Most of the color has returned to her face, and she has gained weight. “How are you feeling tonight?”
“No pain, thanks to God,” she says. “Just—I’m so tired. The headaches don’t let me sleep.”
“Why don’t you go home?”
She glances at Antonio. “Respect,” she says. “Mamma and Ida left two hours ago, but since six o’clock we’ve been here. I haven’t seen Prima since this morning.” Her eyes brighten. “You wouldn’t recognize her, Julian—what a little cicciotta she is.”
Four months after her birth, Prima remains in the care of the nurses at Wilmington Hospital. Maddalena visits her every morning, stays through midafternoon, and returns in the evening. For a few hours she is allowed to hold her baby, triple-wrapped in blankets to keep her warm, but then the nurses return her to her incubator or give her oxygen or some other treatment to strengthen her. In Prima’s short life, she has undergone a blood transfusion and more injections than Maddalena can remember. She has gained weight, then lost it, then regained it again; her lungs have fully developed; she has battled and overcome infections, and bleeding in her brain. Still, the doctors want to wait before they release her. September 1, they say, is a possibility. Two weeks from tomorrow. “We’ll throw a little party to welcome her,” Maddalena says. “You’ll come, yes?”
 
; “How could I miss such a happy day?” says Julian.

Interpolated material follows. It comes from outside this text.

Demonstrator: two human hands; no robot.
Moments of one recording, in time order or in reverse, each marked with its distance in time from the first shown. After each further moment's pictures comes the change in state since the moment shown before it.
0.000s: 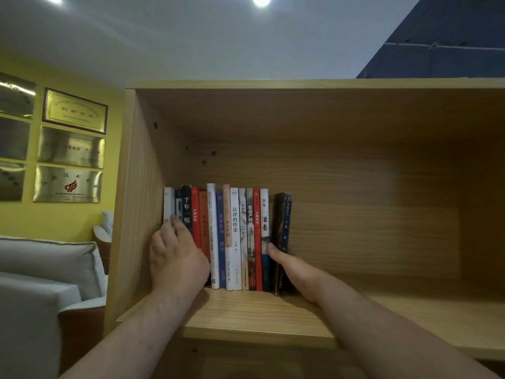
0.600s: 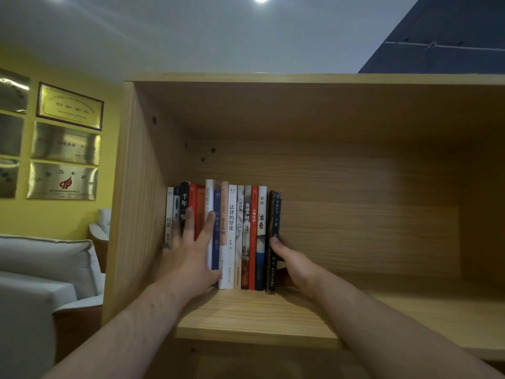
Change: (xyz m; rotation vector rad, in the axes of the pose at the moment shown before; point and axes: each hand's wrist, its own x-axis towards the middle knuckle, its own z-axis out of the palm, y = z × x) left_hand 0.014 -0.007 0.006 0.124 -0.256 0.258; right_hand -0.010 -0.008 0.007 0.109 0.052 -0.013
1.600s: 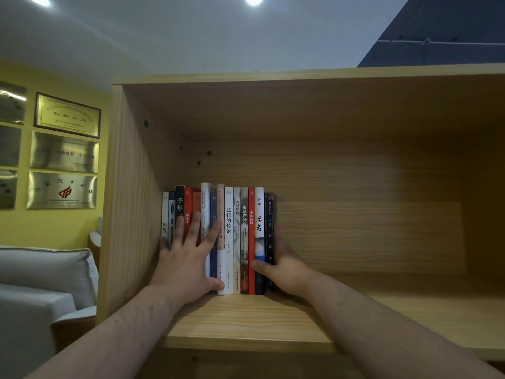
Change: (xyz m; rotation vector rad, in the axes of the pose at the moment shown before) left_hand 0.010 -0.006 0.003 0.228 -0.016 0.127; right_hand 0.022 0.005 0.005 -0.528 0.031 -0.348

When the family in front of Rosa’s casket moves to one side, exposing her body for a moment, Maddalena turns sharply away. “I never look,” she says, and grips her rosary. “I don’t even get close. She can hear my prayers from here.”
I miss you, Julian wants to say. Instead he folds his arms. “Helen tells me an Irish viewing is very different,” he says. “But she won’t go to one since her husband’s. She doesn’t believe in them.”
Maddalena nods. She rarely asks about Helen, so he doesn’t press. And yet he needs Maddalena to read her mind, to interpret the signs she’s sending him and keep him from making mistakes. Julian does not even know what to call Helen, this woman who is certainly more than a friend, but not by much. All the many terms—sweetheart, baby, steady, dolly, fidanzata, innamorata— seem too young or too old, too serious or not serious enough.
Maddalena leans in and whispers, “What did you think of the invitations?”
“Invitations?”
“To come here.”
“There were invitations?” Julian asks, loudly. The woman next to Maddalena shoots him a look.